What is being asked: A line belongs in the answer only if it contains the word "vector"; copy every such line from the listing below.
━━━
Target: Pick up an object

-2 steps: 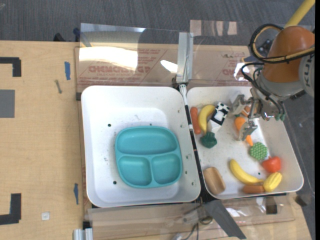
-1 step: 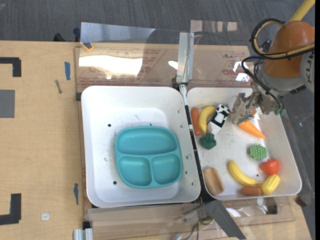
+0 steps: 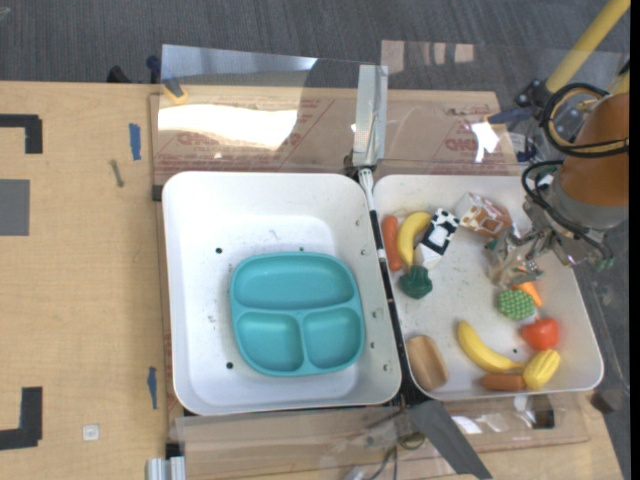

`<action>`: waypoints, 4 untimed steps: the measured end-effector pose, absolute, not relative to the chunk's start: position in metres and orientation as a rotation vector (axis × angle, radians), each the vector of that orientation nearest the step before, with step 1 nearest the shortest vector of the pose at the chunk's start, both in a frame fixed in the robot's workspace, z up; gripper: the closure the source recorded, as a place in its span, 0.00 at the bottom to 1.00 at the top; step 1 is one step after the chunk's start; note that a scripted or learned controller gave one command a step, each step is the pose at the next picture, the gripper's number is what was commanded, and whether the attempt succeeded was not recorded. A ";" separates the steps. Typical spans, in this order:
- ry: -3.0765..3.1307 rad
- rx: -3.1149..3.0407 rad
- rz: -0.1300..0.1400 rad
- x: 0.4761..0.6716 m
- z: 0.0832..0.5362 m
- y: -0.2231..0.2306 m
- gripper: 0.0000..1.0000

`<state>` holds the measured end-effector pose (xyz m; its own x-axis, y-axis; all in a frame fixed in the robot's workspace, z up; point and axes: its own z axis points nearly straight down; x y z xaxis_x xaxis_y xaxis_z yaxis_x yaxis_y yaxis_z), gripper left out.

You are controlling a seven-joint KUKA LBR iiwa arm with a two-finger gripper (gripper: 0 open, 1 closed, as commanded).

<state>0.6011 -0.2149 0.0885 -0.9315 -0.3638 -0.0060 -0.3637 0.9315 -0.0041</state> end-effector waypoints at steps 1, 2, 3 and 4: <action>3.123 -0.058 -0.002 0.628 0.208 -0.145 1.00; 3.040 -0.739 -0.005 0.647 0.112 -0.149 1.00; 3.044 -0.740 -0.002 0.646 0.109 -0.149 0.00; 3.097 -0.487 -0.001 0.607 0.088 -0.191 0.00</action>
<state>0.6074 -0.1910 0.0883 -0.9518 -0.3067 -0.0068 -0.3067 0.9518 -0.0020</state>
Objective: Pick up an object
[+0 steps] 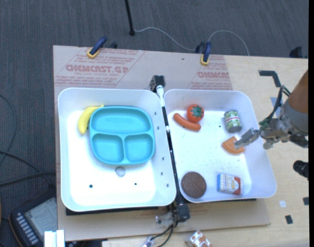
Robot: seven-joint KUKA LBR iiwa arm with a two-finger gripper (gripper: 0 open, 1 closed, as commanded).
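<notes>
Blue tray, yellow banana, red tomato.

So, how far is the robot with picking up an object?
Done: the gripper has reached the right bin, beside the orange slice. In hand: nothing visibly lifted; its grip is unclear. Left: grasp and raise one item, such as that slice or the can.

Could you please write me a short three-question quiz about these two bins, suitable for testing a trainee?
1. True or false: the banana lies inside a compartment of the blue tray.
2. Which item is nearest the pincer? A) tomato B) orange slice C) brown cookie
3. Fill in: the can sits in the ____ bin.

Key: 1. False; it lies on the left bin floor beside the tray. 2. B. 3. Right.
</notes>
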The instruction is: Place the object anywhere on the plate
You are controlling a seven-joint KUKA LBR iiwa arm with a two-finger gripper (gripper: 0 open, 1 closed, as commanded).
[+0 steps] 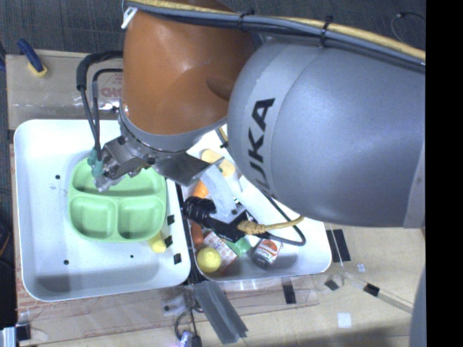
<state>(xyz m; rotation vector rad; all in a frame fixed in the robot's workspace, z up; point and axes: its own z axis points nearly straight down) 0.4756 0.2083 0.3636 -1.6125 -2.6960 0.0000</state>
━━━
Problem solution:
`<action>`: waypoints, 4 untimed steps: the measured end-effector pose, absolute, not relative to the chunk's start: position in metres and orientation as a rotation vector (axis × angle, radians), each the vector of that orientation nearest the step before, with step 1 nearest the shortest vector of the pose at the chunk's start, both in a frame fixed in the robot's workspace, z up; gripper: the closure the source recorded, as a place in its span, 0.00 at the bottom to 1.00 at the top; step 1 is one step after the chunk's start; note that a scripted or learned controller gave one command a step, each step is the pose at the next picture, the gripper's number is what was commanded, and whether the attempt succeeded was not recorded. A ";" separates the steps. Typical spans, in this order:
<state>(xyz m; rotation vector rad; all in a frame fixed in the robot's workspace, z up; point and axes: its own z axis points nearly straight down) 0.4756 0.2083 0.3636 -1.6125 -2.6960 0.0000</state>

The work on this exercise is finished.